How to Get an A with Professor Lin Chen

Lin Chen is a Senior Lecturer in the Writing Program at NYU Shanghai. His courses at NYU Shanghai include Writing as Inquiry and Perspective on the Humanities.

Professor Chen has taught and assisted in teaching a wide variety of composition and writing-intensive literature courses at the University of Washington and the University of California, Riverside. He holds a PhD from the University of Washington, a master’s from the University of California, Riverside, and a bachelor’s from Fudan University in Shanghai, China.

Chen’s research interests include British Romanticism, post-Enlightenment western literature, traditional Chinese poetry and poetics, literary theory and rhetoric and composition. His dissertation, “Tao Yuanming and William Wordsworth: A Parallel Study”demonstrates his ability to straddle the divide between the literary traditions of China and the West. His Writing as Inquiry class illustrates rhetorical writing, and his Perspectives on Humanities class focuses on the comparative study of Eastern and Western poetry as well as literature.

What do you think this course can give students?
Lin Chen: Writing is a necessary skill for almost all subjects. So, in this course, the students will practice their writing skills, while the exact topic is less important for this course.
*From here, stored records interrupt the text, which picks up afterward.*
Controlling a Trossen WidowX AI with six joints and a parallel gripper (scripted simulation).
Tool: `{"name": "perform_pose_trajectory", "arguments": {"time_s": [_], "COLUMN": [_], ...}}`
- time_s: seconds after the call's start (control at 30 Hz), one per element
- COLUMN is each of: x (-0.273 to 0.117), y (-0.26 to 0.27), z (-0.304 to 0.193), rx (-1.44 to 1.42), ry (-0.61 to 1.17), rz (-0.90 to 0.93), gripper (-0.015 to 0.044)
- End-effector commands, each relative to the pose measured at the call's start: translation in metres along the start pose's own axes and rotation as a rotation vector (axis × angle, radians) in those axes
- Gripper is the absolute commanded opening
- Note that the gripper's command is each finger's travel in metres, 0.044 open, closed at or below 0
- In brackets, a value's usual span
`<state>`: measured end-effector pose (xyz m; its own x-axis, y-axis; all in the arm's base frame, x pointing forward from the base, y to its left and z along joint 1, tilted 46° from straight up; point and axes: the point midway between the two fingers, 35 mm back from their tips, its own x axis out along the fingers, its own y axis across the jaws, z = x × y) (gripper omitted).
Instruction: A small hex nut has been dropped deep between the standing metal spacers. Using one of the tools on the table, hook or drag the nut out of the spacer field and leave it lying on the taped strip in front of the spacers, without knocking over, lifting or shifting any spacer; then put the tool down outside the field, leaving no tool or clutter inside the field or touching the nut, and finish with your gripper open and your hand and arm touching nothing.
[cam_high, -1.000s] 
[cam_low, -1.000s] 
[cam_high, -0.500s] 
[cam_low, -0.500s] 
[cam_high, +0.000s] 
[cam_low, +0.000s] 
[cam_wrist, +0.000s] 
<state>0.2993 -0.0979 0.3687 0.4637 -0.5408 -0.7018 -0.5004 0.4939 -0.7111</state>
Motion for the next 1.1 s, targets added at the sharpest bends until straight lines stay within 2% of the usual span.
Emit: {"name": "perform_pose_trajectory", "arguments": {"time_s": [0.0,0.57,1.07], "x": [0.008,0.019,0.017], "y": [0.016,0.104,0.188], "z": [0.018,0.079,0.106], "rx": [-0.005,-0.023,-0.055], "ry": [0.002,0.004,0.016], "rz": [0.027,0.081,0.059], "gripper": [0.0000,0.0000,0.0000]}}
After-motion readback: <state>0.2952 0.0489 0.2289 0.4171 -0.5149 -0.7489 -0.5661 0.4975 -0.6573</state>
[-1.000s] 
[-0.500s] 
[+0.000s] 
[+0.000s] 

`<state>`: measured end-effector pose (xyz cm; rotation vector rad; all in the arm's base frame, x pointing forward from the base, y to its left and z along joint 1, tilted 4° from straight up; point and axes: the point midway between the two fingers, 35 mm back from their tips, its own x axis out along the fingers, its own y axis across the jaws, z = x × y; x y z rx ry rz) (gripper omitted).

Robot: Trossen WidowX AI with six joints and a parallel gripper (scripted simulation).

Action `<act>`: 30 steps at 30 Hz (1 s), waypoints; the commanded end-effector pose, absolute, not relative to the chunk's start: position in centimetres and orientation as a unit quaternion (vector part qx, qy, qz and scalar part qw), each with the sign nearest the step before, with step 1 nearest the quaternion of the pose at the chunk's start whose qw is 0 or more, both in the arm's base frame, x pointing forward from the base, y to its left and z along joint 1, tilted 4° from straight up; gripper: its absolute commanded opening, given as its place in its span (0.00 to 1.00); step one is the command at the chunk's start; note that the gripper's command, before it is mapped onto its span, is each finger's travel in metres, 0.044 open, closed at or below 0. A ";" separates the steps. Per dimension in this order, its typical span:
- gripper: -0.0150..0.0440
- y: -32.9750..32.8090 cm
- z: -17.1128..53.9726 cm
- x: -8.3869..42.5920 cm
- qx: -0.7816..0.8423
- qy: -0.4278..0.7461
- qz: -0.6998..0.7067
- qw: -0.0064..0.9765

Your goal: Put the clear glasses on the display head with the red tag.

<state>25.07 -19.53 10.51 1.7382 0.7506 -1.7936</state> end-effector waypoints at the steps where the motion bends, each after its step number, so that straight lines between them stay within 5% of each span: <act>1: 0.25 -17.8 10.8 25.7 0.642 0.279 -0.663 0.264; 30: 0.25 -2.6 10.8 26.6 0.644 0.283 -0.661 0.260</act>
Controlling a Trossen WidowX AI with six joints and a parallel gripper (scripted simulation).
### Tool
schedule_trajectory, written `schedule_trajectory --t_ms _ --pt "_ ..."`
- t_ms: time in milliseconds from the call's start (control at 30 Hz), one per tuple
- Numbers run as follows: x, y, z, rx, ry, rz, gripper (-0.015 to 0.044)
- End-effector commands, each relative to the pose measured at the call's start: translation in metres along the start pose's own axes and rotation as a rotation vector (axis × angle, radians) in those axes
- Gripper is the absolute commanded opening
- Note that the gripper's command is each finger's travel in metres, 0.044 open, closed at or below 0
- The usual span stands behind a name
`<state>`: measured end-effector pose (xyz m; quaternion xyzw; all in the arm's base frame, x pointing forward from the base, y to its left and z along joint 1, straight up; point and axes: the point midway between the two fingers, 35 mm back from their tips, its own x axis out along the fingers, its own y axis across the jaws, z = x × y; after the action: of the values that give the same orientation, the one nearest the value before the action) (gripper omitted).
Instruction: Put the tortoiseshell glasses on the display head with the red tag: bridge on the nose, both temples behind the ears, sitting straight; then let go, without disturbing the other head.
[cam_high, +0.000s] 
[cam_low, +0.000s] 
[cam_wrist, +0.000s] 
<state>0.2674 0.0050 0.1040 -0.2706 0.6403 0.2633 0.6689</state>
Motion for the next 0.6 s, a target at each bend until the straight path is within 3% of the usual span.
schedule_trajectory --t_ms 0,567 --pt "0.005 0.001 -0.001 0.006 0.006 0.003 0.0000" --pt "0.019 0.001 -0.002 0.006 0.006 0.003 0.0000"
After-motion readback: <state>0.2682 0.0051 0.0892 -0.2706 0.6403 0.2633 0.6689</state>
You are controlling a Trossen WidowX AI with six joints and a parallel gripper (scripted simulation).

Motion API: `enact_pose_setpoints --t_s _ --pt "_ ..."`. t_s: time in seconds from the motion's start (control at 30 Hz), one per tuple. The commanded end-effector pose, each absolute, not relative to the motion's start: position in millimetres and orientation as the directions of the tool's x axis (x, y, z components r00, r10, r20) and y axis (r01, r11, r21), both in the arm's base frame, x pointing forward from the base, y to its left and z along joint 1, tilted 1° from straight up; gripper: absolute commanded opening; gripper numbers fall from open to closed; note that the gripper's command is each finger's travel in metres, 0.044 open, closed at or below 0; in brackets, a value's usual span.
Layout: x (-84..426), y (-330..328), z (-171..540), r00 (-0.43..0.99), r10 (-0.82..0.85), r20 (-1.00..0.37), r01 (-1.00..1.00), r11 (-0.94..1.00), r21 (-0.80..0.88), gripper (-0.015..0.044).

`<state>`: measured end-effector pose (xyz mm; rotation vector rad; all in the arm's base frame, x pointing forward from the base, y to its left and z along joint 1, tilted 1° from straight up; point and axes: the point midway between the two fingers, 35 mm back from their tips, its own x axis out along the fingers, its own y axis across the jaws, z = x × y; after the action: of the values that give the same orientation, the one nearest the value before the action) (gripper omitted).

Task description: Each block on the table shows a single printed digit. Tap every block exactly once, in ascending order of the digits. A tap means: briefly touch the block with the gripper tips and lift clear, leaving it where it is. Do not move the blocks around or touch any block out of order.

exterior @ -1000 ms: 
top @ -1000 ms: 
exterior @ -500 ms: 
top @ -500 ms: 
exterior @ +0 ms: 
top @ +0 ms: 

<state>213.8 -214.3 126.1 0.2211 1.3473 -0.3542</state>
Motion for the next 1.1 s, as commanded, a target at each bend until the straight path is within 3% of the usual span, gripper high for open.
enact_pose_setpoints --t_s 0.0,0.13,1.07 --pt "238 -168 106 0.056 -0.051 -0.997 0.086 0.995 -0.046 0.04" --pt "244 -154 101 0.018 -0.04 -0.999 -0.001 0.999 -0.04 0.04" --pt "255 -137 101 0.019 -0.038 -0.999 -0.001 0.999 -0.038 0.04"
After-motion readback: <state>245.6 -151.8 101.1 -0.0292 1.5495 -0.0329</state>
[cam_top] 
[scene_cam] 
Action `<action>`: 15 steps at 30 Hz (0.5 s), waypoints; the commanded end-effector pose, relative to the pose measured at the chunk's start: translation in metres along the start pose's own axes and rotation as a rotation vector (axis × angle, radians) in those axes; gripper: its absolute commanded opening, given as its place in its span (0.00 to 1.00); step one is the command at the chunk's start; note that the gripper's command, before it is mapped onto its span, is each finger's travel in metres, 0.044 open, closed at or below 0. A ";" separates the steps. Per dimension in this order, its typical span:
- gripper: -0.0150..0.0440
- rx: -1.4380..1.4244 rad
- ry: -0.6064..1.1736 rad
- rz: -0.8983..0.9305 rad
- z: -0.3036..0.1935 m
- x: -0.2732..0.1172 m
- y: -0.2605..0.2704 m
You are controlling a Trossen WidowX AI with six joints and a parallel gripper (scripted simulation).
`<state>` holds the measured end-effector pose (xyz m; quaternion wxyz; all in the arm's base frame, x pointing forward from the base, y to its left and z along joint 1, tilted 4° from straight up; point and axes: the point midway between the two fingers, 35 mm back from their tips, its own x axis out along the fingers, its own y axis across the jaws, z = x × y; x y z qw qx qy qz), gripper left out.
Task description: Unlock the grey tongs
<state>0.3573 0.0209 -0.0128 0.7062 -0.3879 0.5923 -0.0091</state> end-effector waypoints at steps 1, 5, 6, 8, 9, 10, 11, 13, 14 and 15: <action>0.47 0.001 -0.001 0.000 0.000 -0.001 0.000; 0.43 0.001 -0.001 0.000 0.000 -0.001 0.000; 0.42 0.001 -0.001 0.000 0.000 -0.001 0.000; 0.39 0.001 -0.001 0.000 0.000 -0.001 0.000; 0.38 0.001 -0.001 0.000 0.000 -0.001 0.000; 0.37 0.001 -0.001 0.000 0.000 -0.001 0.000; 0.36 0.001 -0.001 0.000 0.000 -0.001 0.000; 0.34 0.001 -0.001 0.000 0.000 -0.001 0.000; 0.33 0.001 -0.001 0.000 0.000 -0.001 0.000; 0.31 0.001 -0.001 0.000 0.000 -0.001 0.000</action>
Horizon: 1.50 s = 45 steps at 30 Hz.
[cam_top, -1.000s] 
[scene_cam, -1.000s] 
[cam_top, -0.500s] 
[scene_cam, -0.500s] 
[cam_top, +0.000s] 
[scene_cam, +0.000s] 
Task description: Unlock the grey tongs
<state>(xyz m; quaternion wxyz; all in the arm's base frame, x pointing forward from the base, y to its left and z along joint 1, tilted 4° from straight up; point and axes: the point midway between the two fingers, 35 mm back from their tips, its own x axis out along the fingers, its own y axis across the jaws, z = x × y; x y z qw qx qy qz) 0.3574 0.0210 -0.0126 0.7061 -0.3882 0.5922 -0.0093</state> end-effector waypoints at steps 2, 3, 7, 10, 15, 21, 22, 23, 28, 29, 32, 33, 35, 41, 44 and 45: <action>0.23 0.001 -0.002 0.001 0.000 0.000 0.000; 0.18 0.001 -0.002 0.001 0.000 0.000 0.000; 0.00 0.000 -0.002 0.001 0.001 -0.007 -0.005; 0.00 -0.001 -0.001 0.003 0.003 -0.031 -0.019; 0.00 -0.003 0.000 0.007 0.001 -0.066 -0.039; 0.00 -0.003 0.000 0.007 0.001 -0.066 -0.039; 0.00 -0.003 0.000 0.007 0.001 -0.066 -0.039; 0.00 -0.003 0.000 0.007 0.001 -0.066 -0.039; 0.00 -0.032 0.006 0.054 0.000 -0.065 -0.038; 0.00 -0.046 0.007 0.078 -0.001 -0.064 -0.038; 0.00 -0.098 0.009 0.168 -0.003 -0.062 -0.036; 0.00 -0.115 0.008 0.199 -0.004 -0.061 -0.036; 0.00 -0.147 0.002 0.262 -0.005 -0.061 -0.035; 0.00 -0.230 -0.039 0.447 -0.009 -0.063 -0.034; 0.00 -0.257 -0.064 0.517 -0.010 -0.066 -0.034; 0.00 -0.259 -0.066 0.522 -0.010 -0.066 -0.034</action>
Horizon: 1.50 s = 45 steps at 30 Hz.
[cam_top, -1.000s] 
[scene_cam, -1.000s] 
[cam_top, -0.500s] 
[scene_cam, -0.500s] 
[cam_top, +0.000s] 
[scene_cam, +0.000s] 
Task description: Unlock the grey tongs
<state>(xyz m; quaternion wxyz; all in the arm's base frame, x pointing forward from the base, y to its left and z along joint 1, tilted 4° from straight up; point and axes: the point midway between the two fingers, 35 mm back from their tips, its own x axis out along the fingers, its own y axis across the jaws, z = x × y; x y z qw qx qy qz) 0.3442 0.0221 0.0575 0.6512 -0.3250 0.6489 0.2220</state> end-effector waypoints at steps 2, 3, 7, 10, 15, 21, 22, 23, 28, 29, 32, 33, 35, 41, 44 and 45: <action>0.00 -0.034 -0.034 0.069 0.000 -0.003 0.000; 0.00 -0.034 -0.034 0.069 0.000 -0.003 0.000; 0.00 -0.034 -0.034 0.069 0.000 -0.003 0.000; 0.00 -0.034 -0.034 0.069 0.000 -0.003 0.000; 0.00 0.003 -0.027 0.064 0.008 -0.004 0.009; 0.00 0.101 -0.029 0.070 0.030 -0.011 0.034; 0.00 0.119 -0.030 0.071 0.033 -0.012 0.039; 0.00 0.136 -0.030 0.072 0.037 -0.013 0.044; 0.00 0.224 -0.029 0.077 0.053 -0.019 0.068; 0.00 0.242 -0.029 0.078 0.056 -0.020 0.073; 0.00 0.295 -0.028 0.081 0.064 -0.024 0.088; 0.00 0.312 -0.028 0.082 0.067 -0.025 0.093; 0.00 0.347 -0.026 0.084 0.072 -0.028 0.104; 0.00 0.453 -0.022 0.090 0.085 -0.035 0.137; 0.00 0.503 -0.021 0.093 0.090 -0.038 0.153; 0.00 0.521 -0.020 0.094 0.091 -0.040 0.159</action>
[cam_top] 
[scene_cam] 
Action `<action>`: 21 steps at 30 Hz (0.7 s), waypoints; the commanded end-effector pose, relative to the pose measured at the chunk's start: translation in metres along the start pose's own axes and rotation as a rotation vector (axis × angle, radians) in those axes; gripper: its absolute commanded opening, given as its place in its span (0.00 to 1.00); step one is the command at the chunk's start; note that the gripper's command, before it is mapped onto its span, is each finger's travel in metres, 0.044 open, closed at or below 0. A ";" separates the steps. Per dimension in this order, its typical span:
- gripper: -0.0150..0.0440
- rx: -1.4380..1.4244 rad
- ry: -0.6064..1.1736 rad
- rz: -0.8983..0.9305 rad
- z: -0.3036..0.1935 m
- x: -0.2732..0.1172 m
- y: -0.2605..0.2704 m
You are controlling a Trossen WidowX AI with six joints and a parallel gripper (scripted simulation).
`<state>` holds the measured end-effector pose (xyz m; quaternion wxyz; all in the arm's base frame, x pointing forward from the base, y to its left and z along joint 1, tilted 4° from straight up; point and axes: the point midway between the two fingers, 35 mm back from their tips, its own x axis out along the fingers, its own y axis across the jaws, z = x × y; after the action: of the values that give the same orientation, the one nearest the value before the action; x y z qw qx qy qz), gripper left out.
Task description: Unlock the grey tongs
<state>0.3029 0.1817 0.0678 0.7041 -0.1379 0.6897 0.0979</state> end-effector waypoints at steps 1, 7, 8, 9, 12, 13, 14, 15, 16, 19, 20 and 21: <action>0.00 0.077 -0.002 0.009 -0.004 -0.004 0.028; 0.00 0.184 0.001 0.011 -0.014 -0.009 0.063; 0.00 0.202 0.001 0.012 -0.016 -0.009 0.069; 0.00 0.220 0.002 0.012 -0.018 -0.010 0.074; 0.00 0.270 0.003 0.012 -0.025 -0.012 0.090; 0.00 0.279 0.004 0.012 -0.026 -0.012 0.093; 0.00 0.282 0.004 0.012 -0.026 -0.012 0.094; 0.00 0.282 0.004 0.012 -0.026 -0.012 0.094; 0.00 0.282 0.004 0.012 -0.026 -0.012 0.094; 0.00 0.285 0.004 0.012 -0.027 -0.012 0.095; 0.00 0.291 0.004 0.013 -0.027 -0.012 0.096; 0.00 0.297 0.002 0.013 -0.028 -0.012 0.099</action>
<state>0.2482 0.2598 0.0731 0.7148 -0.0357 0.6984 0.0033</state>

What is the theme of your course?
Lin Chen: Basically, WAI is divided into several parts with a subtopic; there is no general topic for this course because the topic is not so important and the purpose of it is just to provide an opportunity for writing. As for me, I will first teach “What is writing” or “What is good writing”, in this way, the students can have a general idea about this writing course and also reflect on themselves. And then I will talk about Education, encouraging the students to think about what college is and what is the purpose of a college education. As for the third part, the topic varies, and sometimes I will even let the students choose topics that they are interested in.

What do you think is good writing?
Lin Chen: The requirement for the course is quite basic. What you are training for is to write argument essays, so what you need is to argue for your essay with rational and logical demonstration, and also you need to base your argument on certain materials instead of imagination. To sum up, what you should do is to practice these writing habits. (Actually, there are some higher standards for a valuable article, but this would exceed the requirement of this course.)

How to evaluate the writing of your students?
Lin Chen: I would be very cautious about giving extremely low grades.

How much time do you think your students should spend per week?
Lin Chen: Most of the students think that they should spend a lot of time on the course, and you know, the students are becoming increasingly busy these days and they hope to spend less time on this course. So, anyway, I would say about 5-6 hours per week.

What kind of advice do you want to tell the students?
Lin Chen: What I want to say is that I want the students to see the meaning of this course, because writing is a necessary skill for whatever you want to be in the future, so I hope the students can have enthusiasm in this course instead of feeling forced because it is a core curriculum. I believe this course is great for students if they are willing to engage. And also, I hope that the students can participate in the classes with everyone thinking actively, especially in this epidemic era so that I can receive more feedback and make the course as effective as possible.

(The interview with Professor Lin Chen was in Chinese and this is only a partial transcription.)